The Cinelli Brothers
Nach A.S. Fanning gibt es bei Crossroads eine zweite Entdeckung. Wir sind begeistert von The Cinelli Brothers. Schon mit dem gospelartig Opener „The Very Thing That Makes You Rich“ verblüfft uns das an Johnny Guitar Watson erinnernde erste Gitarrensolo: klar im Sound, erfrischend im Ausdruck mit einem leichten Funk im eleganten Blues, dazu die satte Orgelbegleitung. Einfach nur zum Zunge schnalzen. Wahnsinn, was die Band aus dem Ry Cooder-Song machen, übrigens das einzige Cover an diesem Abend.
Das Konzert war eine Tour de Force durch das reiche Repertoire der Band, die von Anfang an eine geradezu elektrisierende Atmosphäre schaffte. „Dozen Roses“ hat die Grundstimmung eines countrylastigen Southern Rock voller Soul. Mit Stücken wie „Prayer“ und „Making It Through the Night“ erreicht die Band auch eine tiefere emotionale Ebene.
Und es ist tatsächlich diese beflügelte, unbekümmerte Verschmelzung verschiedener Elemente des Blues, Funk und Soul, die zu einem einzigartigen und mitreißenden Klang führen. Kaum zu glauben, dass diese Truppe aus Großbritannien stammt und nicht aus Texas oder Chicago, denn was diese Jungs da machen mit der hingebungsvollen Mundharmonika, dem Soul, dem Feuer und dem Blues in der DANN, klingt derart authentisch und gewachsen, als hätten sie es mit der Muttermilch eingesogen. Das Gitarrensolo auf „Save Me“, mit viel WahWah gespielt, die Saiten mit den Fingern statt einem Plektrum angeschlagen, hat so viel Knackigkeit und Groove, dass man kaum ruhig stehen kann.
Das markante Gitarrenspiel von Tom JJ ist eines der zentralen Elemente des Stils der Band. Sein virtuoses Spiel umfasst eine breite Palette von Techniken und Stilen, von kraftvollen Blues-Riffs bis hin zu funkigen Grooves, die die Songs der Band mit Leben erfüllen und eine unverwechselbare Klanglandschaft schaffen.
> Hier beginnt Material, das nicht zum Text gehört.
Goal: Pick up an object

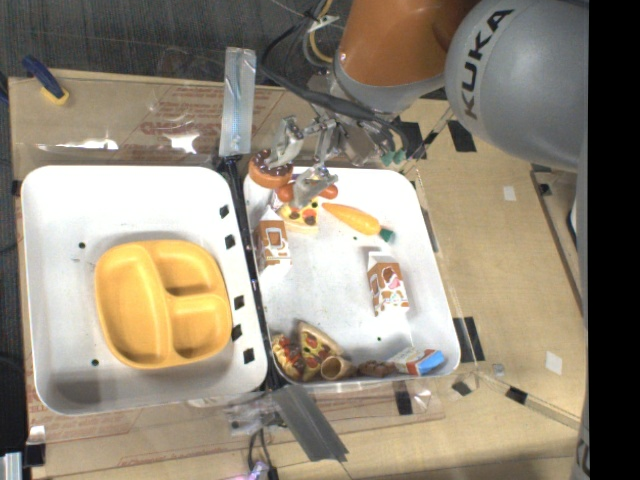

Alessandro Cinelli am Schlagzeug sorgt für kraftvolle und mitreißende Rhythmen, die den Songs eine solide Grundlage geben und das Publikum zum Tanzen bringen. Sein präzises Timing und sein energiegeladenes Spiel verleihen der Musik von The Cinelli Brothers eine unwiderstehliche Energie – so wie auch sein leidenschaftlicher Gesang.
Songs wie „I Can’t Quit You Babe“ und „Nobody’s Fool“ animieren das Publikum zum Mitsingen und Tanzen. Die Energie auf der Bühne ist ansteckend, und es ist klar zu spüren, dass die Bandmitglieder eine tiefe Leidenschaft für ihre Musik haben, die sie mit dem Publikum teilten. Als das Konzert mit „Leave It With You“ zu Ende ging, war die Begeisterung im Saal spürbar. Das Publikum belohnte die Band mit tosendem Applaus.